In one of the significant cases defining the power of Congress to restrict
presidential war actions, a circuit court in 1806 reviewed the indictment of an
individual who claimed that his military enterprise against Spain "was begun,
prepared, and set on foot with the knowledge and approbation of the executive
department of our government." United States v. Smith, 27 Fed. Cas. 1192,
1229 (C.C.N.Y. 1806) (No. 16,342). The court repudiated his claim that a
President could authorize military adventures that violated congressional policy.
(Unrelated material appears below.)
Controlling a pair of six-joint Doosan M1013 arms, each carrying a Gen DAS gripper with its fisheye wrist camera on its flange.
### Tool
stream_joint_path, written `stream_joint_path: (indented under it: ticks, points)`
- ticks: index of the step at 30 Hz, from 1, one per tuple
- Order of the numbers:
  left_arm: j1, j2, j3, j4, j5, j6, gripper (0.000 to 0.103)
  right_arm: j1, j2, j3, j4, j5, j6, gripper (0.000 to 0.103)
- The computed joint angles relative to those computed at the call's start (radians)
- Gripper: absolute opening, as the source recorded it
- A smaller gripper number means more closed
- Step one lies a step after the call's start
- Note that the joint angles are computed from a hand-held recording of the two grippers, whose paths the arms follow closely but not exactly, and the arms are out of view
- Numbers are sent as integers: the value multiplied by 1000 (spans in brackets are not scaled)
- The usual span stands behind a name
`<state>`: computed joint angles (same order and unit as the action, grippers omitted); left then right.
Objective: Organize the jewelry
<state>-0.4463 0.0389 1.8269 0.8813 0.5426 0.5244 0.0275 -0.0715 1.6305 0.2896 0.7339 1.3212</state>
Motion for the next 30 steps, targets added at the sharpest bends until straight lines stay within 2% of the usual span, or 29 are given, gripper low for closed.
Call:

Executive officials were not at liberty to waive statutory provisions: "if a private
individual, even with the knowledge and approbation of this high and
preeminent officer of our government [the President], should set on foot such
a military expedition, how can he expect to be exonerated from the obligation
of the law?" The court said that the President "cannot control the statute, nor
dispense with its execution, and still less can he authorize a person to do what
the law forbids. If he could, it would render the execution of the laws dependent
on his will and pleasure; which is a doctrine that has not been set up, and will
not meet with any supporters in our government. In this particular, the law is
paramount." The President could not direct a citizen to conduct a war "against
a nation with whom the United States are at peace." Id. at 1230. The court
asked: "Does [the President] possess the power of making war? That power is
exclusively vested in congress. it is the exclusive province of congress to
change a state of peace into a state of war." Id.